_Your assignment:_ Extract all of the data and reproduce it precisely.
──────────────────────────────
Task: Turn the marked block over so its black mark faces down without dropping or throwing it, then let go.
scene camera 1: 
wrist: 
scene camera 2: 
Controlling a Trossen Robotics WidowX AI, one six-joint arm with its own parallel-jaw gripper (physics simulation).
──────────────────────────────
_Task response:_
Task: Turn the marked block over so its black mark faces down without dropping or throwing it, then let go.
scene camera 1: 
wrist: 
scene camera 2: 
Controlling a Trossen Robotics WidowX AI, one six-joint arm with its own parallel-jaw gripper (physics simulation).

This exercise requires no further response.